Repeat the records exactly, so that each line matches the original.

[Collection entries]
****************

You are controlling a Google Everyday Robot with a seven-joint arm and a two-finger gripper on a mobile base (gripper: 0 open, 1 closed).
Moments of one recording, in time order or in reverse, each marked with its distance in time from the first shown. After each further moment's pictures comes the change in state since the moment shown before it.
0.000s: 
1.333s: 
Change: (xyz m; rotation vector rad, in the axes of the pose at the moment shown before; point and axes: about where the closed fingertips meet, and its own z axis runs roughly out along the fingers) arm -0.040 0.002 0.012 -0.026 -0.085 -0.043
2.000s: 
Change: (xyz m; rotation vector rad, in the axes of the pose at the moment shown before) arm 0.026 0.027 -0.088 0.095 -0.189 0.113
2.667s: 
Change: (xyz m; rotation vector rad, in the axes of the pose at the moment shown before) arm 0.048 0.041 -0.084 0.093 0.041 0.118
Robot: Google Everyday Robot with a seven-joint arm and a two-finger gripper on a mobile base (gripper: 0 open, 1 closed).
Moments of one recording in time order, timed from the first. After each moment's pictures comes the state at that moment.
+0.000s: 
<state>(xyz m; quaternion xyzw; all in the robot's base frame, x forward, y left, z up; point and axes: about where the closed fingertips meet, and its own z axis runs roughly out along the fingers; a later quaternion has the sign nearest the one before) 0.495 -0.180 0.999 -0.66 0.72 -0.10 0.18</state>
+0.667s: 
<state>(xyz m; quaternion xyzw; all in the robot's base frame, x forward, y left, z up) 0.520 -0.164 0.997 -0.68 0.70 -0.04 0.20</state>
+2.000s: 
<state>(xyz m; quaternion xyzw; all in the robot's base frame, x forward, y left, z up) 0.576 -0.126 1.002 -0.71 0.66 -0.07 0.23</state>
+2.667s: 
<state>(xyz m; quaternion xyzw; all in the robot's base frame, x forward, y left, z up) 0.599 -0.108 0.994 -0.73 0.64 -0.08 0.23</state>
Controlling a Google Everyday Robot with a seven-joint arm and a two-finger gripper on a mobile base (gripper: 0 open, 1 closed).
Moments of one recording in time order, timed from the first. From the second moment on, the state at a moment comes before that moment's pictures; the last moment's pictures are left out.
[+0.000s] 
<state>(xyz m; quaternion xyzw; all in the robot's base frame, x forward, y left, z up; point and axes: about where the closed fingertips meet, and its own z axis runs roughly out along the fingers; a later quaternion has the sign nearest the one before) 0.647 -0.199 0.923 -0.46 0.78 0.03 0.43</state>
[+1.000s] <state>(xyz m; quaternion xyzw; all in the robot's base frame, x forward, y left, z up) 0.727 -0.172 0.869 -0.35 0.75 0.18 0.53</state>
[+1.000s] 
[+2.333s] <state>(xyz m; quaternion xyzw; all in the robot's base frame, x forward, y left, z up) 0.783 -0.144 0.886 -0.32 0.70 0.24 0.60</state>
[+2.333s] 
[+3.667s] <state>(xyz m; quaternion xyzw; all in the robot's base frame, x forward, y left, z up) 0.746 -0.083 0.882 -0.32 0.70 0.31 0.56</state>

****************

__Solution below__.
You are controlling a Google Everyday Robot with a seven-joint arm and a two-finger gripper on a mobile base (gripper: 0 open, 1 closed).
Moments of one recording, in time order or in reverse, each marked with its distance in time from the first shown. After each further moment's pictures comes the change in state since the moment shown before it.
0.000s: 
1.333s: 
Change: (xyz m; rotation vector rad, in the axes of the pose at the moment shown before; point and axes: about where the closed fingertips meet, and its own z axis runs roughly out along the fingers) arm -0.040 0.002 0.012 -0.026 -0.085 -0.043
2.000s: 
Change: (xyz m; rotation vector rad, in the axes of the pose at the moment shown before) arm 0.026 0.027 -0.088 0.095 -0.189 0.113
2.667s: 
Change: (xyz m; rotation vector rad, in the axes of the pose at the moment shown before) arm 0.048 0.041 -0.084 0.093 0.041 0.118
Robot: Google Everyday Robot with a seven-joint arm and a two-finger gripper on a mobile base (gripper: 0 open, 1 closed).
Moments of one recording in time order, timed from the first. After each moment's pictures comes the state at that moment.
+0.000s: 
<state>(xyz m; quaternion xyzw; all in the robot's base frame, x forward, y left, z up; point and axes: about where the closed fingertips meet, and its own z axis runs roughly out along the fingers; a later quaternion has the sign nearest the one before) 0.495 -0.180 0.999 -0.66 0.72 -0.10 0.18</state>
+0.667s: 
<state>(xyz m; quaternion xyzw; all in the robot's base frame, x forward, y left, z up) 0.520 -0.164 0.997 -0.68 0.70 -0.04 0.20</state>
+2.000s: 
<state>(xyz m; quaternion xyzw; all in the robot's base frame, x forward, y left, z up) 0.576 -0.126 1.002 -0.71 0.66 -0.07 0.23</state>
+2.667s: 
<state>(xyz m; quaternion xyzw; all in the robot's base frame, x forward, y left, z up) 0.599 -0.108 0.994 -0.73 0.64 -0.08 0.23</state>
Controlling a Google Everyday Robot with a seven-joint arm and a two-finger gripper on a mobile base (gripper: 0 open, 1 closed).
Moments of one recording in time order, timed from the first. From the second moment on, the state at a moment comes before that moment's pictures; the last moment's pictures are left out.
[+0.000s] 
<state>(xyz m; quaternion xyzw; all in the robot's base frame, x forward, y left, z up; point and axes: about where the closed fingertips meet, and its own z axis runs roughly out along the fingers; a later quaternion has the sign nearest the one before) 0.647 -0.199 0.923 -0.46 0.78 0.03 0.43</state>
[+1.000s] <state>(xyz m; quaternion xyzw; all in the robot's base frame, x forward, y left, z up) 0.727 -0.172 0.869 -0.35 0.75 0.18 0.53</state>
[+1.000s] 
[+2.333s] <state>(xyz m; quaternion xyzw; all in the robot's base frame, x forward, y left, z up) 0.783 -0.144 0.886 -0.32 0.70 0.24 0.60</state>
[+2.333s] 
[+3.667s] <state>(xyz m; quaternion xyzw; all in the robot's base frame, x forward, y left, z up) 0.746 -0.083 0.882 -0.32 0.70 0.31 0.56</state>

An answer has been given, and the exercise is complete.